# E-mail notifications



## AndyRM (18 Apr 2013)

Turned these off in preferences, but I still seem to be getting them? Any thoughts on why this may be?


----------



## Shaun (20 Apr 2013)

What, specifically, are the emails notifications of? Replies to posts, PMs, watched threads?


----------



## Shaun (20 Apr 2013)

@AndyRM - just a quick double-check, but go to your preferences page and make sure you've unticked - *and receive email notifications of replies* underneath the automatic thread watching setting.

http://www.cyclechat.net/account/preferences


----------



## AndyRM (20 Apr 2013)

Thanks for investigating Shaun.

The notifications are of replies to watched threads.

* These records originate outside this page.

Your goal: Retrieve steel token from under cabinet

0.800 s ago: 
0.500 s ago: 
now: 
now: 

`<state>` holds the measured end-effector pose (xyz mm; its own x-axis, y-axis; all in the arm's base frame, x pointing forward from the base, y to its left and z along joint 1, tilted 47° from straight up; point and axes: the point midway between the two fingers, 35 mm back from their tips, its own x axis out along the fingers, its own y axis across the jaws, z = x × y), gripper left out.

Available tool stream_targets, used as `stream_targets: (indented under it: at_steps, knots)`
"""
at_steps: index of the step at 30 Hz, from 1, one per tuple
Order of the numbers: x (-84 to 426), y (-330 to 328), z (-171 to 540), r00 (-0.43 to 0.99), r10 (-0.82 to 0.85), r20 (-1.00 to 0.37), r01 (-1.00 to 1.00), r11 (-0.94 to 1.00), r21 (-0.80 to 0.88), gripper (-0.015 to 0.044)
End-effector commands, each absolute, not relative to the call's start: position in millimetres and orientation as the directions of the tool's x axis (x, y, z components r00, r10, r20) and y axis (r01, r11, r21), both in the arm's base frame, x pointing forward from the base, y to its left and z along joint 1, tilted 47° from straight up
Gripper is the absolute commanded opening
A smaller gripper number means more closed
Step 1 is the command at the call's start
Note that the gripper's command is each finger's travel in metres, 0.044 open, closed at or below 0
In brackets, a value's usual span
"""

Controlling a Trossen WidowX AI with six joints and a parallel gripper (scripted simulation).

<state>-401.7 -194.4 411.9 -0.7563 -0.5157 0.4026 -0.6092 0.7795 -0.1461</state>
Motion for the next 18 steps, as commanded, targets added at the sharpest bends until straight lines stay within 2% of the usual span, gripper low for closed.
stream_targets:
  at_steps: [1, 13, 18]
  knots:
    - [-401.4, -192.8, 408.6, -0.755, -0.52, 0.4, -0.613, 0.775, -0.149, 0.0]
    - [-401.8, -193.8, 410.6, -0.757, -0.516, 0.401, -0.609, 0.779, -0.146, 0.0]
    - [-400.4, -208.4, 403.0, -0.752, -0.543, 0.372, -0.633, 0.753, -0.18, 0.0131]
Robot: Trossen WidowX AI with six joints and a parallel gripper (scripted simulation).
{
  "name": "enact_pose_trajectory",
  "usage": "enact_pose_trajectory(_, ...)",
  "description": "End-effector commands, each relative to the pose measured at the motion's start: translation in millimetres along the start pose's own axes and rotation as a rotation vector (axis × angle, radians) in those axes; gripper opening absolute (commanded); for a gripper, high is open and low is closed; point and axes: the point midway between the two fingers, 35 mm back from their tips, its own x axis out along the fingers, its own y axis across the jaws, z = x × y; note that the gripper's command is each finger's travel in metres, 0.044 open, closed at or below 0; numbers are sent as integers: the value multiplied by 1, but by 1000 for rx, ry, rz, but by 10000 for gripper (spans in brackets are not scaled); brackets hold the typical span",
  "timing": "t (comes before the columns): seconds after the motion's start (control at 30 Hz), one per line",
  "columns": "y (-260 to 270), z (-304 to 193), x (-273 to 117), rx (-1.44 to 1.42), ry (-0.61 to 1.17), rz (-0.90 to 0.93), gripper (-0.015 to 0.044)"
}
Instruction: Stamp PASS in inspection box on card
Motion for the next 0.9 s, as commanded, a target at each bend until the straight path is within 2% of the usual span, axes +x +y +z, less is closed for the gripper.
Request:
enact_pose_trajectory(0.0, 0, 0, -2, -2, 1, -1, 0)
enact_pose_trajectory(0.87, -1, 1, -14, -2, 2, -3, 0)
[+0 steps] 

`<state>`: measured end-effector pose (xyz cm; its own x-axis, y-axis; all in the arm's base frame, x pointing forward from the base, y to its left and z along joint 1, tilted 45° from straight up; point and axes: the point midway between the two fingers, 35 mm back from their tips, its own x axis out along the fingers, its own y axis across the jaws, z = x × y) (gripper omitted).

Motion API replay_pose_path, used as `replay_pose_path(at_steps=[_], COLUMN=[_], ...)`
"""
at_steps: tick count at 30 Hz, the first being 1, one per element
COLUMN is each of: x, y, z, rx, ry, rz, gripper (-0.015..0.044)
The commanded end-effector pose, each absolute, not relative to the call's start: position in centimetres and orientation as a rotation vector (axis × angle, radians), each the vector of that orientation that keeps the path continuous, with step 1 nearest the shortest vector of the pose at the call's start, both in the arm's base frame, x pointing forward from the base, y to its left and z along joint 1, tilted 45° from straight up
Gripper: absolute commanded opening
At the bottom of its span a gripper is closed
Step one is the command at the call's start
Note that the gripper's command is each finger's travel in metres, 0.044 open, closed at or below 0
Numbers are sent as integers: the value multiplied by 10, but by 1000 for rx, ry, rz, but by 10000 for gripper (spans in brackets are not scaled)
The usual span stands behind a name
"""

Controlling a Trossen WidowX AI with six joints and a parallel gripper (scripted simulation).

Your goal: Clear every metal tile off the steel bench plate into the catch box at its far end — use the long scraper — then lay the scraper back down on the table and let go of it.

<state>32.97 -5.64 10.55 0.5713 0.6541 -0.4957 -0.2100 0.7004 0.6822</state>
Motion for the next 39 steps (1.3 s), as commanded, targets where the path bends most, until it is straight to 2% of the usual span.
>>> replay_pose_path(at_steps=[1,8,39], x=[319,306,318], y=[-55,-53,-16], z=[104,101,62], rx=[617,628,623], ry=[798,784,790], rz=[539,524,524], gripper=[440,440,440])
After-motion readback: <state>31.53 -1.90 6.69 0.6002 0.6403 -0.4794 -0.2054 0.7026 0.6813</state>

I have unchecked this option in my preferences.


----------



## Shaun (22 Apr 2013)

Okay, well unselecting the option only stops new notifications - to delete your already watched threads emails you need to view 'all' and turn them off selectively.

Go to this page: http://www.cyclechat.net/watched/threads/all

Tick the threads you want to stop getting email notifications for - select *Disable email notification * in the drop-down (bottom left) - then click *Go* (repeat for further pages to stop emails for older watched threads.

Cheers,
Shaun


----------



## AndyRM (22 Apr 2013)

Thanks for your help Shaun, much appreciated.


----------



## Shut Up Legs (3 May 2013)

Is there a 'select all' in the list of all watched threads? I just found I have 15 pages of them!


----------



## Shaun (3 May 2013)

victor said:


> Is there a 'select all' in the list of all watched threads? I just found I have 15 pages of them!


 
No, unfortunately not - but older threads tend to get far fewer responses so if you clear back three or four pages that should sort most of the alert 'noise'.


----------